また,L-SAS に入力した対応内容データはサーバに蓄積され,定期的に RPA(Robotic
Process Automation)によって取り込まれ,販社業務管理システムの作業報告画面への入力が
自動で行われる(図4)。
図4 RPA による作業実績自動入力
2.2 L-SAS を使ったサービスの利点
L-SAS を使うことにより,以下のような点が効果として見込まれる。
・ ベテラン,新人を問わず,誰が行っても均一なサービス品質を提供できる。
・ 迅速にトラブルシューティングができ,お客様機器のダウンタイムを減少できる。
・ RPA により作業報告入力が自動で行われるため,サービスマンの間接時間を削減できる。
|3. 今後の展開
L-SASは,2019年1月に全国リリースした。
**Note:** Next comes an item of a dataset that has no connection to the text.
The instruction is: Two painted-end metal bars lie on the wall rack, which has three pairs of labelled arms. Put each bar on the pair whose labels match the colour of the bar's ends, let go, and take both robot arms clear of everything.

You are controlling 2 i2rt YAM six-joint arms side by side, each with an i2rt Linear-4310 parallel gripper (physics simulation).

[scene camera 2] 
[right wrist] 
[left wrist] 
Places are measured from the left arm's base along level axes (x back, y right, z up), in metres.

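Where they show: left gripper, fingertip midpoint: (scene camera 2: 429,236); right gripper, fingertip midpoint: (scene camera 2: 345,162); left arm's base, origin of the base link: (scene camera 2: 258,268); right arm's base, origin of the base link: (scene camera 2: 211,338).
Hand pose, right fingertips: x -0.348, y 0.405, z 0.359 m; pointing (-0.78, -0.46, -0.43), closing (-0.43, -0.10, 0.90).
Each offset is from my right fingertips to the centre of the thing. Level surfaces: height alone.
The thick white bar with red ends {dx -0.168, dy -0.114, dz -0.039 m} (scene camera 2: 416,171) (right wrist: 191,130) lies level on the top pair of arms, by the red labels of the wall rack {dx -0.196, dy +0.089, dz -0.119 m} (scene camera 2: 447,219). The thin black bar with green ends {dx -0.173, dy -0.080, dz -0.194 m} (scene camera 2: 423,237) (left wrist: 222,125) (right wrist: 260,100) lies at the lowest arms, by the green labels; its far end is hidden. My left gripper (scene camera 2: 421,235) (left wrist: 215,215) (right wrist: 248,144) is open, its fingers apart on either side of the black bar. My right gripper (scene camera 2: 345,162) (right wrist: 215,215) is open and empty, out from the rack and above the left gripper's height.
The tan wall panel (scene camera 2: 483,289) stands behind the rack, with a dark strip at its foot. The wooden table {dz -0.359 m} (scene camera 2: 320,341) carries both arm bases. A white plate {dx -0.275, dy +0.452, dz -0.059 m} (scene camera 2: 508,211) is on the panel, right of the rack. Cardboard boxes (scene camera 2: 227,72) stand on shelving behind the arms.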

当初は3機種のみ対応のサービス開始ではあるが,
順次対応機種を増加していく。
また将来構想として,ML 内の各種システム(販社業務管理システム,稼働管理システム,クレ
ーム管理システム,新補用システム等)と L-SAS とを連携させることを検討している(図5)。それに
より,お客様から連絡があってから動くという“受け身のサービス”ではなく,機器の状態を常に監
視し,トラブルが発生する前に行動できるという“先手を打った提案型のビジネスソリューション”へ
と,サービス体制を転換していくことを目指している。